*** Records provided Section Begins ***
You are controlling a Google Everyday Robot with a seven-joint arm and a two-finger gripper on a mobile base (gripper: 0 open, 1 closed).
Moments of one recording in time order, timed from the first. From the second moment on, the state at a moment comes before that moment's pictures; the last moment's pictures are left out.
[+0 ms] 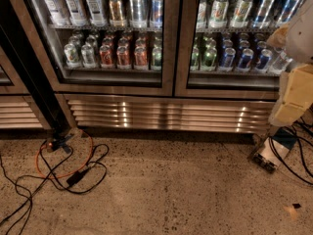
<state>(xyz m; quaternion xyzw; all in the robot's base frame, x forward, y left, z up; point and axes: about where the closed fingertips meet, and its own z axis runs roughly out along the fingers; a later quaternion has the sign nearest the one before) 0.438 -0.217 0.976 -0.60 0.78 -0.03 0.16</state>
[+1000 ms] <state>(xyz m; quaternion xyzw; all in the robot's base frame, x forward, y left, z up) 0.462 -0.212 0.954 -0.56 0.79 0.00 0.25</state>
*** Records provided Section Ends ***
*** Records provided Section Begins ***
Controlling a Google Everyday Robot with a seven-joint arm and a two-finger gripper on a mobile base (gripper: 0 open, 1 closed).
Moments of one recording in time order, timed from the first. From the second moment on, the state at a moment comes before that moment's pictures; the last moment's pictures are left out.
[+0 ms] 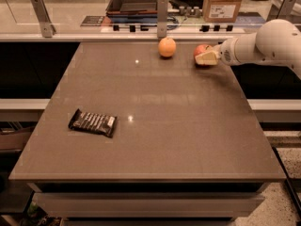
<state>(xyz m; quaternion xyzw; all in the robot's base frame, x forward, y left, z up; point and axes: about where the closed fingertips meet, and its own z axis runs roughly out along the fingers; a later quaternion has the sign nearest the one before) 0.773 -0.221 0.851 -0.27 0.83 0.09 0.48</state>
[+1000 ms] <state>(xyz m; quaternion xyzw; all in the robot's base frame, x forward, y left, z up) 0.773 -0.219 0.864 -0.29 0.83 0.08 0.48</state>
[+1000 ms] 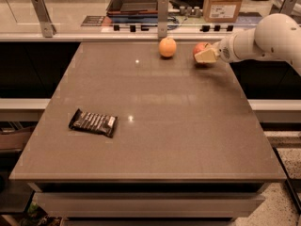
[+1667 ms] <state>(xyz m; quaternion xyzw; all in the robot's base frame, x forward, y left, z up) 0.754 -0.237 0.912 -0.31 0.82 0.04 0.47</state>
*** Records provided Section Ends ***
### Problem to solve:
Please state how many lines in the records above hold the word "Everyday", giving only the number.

### Expected answer:
2